◆ **ACTIVITY**
Where the listing below has a line with "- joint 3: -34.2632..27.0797", write out exactly that line and every line after it, stopping after the line with "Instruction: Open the".

◆ **INFORMATION SUPPLIED**
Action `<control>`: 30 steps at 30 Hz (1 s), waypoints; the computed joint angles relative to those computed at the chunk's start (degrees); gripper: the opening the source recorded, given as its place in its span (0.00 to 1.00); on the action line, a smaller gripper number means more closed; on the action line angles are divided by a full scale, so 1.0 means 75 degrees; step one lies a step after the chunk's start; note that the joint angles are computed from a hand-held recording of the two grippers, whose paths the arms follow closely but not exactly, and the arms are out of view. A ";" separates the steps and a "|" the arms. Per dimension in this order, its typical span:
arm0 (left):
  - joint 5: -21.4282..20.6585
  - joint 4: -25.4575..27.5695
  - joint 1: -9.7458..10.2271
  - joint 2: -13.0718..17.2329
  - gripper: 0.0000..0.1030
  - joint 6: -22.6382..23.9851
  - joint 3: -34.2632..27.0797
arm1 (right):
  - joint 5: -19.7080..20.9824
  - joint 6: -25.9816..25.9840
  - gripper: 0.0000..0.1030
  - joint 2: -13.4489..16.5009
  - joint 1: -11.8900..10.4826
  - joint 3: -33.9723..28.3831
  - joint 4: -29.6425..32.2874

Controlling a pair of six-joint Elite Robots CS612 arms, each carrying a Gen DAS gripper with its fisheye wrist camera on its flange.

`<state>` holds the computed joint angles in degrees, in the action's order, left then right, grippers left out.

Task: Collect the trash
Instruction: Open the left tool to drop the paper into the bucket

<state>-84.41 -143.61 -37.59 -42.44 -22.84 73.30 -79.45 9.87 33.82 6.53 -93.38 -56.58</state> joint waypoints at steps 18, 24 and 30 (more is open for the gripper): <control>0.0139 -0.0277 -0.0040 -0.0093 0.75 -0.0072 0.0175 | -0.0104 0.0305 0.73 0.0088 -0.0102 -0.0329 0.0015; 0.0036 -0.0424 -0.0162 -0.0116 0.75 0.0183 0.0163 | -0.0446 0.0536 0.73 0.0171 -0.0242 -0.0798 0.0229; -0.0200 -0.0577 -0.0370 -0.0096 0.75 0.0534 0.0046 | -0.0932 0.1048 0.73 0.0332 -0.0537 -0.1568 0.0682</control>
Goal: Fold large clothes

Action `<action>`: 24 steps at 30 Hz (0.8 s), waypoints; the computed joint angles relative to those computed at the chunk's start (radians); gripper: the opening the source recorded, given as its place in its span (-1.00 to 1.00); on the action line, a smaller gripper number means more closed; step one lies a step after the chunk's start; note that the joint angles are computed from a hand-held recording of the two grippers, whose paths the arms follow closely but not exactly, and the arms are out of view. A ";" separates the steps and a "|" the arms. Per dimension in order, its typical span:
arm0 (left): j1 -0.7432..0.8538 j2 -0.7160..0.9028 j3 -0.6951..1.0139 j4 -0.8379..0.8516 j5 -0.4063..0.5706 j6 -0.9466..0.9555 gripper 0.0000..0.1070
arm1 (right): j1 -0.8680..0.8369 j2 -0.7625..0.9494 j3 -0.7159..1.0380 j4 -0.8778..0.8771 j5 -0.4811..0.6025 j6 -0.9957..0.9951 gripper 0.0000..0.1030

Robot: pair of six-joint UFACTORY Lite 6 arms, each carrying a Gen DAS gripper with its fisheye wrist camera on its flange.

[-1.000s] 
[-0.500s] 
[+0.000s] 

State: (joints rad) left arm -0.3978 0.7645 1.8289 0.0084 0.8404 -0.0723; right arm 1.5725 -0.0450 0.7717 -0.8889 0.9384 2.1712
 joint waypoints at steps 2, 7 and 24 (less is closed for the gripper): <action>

◆ **SOLUTION FOR THIS EXERCISE**
  - joint 3: -34.2632..27.0797
arm1 (right):
  - joint 5: -19.7080..20.9824
  - joint 6: -25.9816..25.9840
  - gripper: 0.0000..0.1030
  - joint 2: -13.4489..16.5009
  - joint 1: -11.8900..10.4826
  - joint 3: -33.9723..28.3831
  - joint 4: -29.6425..32.2874

Controlling a pair of six-joint Elite Robots CS612 arms, each carrying a Gen DAS gripper with its fisheye wrist camera on its flange.

`<state>` holds the computed joint angles in degrees, in the action's order, left then right, grippers left out.

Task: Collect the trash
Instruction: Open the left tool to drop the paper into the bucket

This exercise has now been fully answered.